Aston Villa look the most troubled thus far. Paul Lambert has always carried the air of the depressive bachelor uncle that no one really wants to talk to at a family do, and at present he may have a few more footy funerals to attend throughout the year. Unlike Southampton, say, or Reading, you can't see where a revival might come. Good though Everton were, Villa were as clueless as a very badly written detective novel. I fear for their future.

But there's been plenty of talent plus the usual fast pace and relentless passion and God help us I'm pleased that it's back so soon.

It certainly has been a better week for the Armstrongs of this world. Neil finally passed on to the next life and if it's heaven, then he really ought to have found it before he passed on. As for Lance... well there's a chest-thumping, truth-bending bullshitter and a half.

It was easy for the uninformed (and yes that includes me) to dismiss the constant barrage of insinuations in his direction as being some sort of envy-fuelled witch-hunt. It was eay to have automatic sympathy for a bloke who lost a bollock to cancer and yet appear to have more balls that at least 50% of mankind put together. There was also the fact that the bloke was clearly a bit of a knob-end - but then a lot of single-minded people are.

Now, the double-speaking toe-rag has pulled out of a court-case that would have inevitably relayed to the world at large a litany of misdemeanours. And he, despite his relentless denials - if indeed 'Prove It!' is a form of denial - has slipped away before the public humiliation can begin.

You might say that in an era of super-doped cyclists, Lance was the best junkie pedalling out there. But that doesn't much excuse it. Credit is due to the Tour de France for instantly stripping him of his titles, even if that means that they have to give the first finisher who hadn't failed a drug test, which conjures up the image of a beardy old Breton called Bernarrrrd with onions on his bike suddenly being slid into a yellow jersey.

Still cycling has set the benchmark for drug-testing in modern sport, and, if we don't want to watch chemically altered freaks fighting it out (and there's summat to be said for that) then the testing has to be rigorous in the extreme.

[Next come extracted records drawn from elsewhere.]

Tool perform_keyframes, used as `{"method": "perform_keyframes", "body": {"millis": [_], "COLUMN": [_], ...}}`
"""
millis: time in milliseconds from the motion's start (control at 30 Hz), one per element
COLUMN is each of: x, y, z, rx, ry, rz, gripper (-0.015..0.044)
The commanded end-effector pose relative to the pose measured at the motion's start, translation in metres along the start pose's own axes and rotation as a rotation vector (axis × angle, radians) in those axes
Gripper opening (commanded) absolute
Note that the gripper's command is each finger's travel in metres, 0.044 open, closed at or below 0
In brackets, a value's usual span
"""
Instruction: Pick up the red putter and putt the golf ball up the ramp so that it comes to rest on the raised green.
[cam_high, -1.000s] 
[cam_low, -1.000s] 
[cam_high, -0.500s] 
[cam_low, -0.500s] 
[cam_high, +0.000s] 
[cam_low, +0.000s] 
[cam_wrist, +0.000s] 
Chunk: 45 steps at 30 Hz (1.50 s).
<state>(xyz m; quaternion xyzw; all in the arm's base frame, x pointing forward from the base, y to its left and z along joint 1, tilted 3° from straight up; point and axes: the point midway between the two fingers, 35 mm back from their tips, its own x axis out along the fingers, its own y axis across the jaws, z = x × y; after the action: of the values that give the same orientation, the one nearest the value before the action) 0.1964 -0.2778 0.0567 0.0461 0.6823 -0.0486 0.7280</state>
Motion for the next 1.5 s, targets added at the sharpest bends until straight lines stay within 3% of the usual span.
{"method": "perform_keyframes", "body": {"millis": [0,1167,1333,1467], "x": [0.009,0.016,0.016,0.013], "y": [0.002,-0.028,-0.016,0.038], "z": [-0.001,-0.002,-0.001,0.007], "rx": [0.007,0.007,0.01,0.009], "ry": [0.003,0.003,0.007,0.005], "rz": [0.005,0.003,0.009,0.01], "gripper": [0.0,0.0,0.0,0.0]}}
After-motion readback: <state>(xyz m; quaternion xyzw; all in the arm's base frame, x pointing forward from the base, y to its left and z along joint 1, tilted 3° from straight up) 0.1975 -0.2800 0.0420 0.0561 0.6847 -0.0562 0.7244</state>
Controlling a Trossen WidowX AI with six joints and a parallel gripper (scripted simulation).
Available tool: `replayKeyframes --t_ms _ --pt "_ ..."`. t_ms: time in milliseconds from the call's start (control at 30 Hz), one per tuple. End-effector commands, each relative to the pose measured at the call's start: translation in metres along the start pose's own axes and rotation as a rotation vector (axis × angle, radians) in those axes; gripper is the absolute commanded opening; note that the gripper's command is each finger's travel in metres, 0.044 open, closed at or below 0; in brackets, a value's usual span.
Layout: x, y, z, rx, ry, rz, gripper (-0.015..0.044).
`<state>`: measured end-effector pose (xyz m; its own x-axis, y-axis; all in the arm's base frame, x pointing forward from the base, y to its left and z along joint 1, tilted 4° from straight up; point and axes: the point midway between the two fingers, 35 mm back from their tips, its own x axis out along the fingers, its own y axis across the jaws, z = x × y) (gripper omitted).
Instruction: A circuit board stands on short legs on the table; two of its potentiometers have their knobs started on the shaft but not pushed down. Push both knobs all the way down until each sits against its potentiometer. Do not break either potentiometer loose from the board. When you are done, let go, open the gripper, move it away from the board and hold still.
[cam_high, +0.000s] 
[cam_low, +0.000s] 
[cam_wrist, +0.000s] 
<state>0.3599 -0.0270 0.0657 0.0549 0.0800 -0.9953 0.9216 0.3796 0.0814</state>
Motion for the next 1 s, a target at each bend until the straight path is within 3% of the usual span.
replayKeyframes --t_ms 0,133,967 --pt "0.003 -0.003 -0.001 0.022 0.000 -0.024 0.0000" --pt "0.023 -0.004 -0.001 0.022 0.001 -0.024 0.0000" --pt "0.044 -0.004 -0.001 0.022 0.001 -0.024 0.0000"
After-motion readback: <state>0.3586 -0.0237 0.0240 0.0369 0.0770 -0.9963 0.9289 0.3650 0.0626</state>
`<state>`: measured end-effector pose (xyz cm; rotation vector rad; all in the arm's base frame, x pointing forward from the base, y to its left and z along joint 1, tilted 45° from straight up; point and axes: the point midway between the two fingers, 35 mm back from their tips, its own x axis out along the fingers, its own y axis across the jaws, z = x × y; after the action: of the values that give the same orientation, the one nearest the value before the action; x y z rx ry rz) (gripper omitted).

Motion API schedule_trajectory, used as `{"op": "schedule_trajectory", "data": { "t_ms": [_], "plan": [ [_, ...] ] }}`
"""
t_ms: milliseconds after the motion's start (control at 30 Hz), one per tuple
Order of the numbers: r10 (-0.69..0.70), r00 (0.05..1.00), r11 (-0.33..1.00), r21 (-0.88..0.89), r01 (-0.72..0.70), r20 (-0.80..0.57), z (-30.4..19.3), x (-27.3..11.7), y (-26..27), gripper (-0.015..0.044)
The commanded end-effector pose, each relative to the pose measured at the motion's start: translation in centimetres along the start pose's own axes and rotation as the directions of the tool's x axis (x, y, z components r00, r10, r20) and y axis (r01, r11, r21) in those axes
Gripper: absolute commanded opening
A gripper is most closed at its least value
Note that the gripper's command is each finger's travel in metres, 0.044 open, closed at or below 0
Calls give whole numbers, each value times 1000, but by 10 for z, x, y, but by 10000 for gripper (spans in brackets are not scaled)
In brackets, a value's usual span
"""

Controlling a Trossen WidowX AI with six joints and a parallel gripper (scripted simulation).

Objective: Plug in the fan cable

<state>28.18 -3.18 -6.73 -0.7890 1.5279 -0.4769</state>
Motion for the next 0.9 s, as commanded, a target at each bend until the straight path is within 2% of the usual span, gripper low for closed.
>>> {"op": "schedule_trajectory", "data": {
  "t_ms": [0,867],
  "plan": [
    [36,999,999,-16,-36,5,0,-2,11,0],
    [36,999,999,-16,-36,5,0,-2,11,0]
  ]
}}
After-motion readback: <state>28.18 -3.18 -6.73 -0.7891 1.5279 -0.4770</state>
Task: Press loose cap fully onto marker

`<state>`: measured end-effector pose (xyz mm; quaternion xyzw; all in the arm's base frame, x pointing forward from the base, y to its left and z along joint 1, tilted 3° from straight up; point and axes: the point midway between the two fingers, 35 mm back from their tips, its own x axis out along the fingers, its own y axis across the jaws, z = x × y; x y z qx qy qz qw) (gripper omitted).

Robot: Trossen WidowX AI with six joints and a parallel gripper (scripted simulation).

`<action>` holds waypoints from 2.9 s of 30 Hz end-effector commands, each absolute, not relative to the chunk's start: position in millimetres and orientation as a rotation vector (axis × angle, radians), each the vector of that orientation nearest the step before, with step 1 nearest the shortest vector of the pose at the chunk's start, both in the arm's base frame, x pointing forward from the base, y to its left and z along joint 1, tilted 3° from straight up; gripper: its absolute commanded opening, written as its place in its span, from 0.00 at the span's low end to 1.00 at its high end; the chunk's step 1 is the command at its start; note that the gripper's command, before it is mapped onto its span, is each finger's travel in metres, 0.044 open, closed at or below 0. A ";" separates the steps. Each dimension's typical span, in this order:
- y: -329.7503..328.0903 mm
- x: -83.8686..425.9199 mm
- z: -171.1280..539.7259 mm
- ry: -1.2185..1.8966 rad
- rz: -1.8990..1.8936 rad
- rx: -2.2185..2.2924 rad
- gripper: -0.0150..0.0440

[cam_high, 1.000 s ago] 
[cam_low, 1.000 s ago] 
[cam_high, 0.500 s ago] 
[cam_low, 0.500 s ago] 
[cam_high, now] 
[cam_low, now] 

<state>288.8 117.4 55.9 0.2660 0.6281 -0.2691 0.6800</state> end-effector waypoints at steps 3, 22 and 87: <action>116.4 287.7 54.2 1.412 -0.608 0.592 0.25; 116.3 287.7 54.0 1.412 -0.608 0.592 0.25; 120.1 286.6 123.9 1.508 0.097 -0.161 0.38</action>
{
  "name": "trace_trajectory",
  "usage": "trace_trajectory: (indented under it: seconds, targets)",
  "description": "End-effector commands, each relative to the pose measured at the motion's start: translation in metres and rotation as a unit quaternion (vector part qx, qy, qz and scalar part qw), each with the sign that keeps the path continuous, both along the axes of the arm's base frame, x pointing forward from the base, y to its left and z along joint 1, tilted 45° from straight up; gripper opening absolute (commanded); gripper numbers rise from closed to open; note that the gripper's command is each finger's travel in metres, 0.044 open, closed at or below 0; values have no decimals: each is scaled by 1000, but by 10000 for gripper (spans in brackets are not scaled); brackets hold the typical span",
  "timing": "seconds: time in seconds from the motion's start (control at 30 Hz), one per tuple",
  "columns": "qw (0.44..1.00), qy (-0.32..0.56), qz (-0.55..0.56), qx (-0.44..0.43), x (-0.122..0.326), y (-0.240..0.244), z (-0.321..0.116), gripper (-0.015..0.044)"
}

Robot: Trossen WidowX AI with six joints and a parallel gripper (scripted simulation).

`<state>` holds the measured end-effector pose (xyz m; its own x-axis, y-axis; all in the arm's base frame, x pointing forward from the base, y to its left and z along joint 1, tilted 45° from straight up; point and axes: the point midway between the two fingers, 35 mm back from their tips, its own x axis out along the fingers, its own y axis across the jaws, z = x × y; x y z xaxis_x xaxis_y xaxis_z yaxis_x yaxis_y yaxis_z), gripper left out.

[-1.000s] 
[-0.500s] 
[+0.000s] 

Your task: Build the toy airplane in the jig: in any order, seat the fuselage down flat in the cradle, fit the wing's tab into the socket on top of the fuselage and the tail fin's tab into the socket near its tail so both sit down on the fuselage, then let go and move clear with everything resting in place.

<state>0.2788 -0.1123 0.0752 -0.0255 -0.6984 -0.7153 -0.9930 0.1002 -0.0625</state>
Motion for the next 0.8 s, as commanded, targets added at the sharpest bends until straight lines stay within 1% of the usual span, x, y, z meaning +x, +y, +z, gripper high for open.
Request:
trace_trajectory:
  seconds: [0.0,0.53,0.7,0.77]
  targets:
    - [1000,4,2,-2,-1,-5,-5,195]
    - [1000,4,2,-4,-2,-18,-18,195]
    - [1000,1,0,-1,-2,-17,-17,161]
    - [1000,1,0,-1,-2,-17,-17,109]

I sincerely believe that Wiggo, Cav, Trott, Pendleton, Hoy and all them two-wheeling Titans have never had to resort to shifty medical practices to win medals. Indeed the French'll have you believe they simply made the bikes out of magic dust instead. But now I'm backtracking into some sort of Olympian reverie.

Never mind. I'm going to get out my hankie, pretend I'm Arsene Wenger, and watch that Van Persie strike again.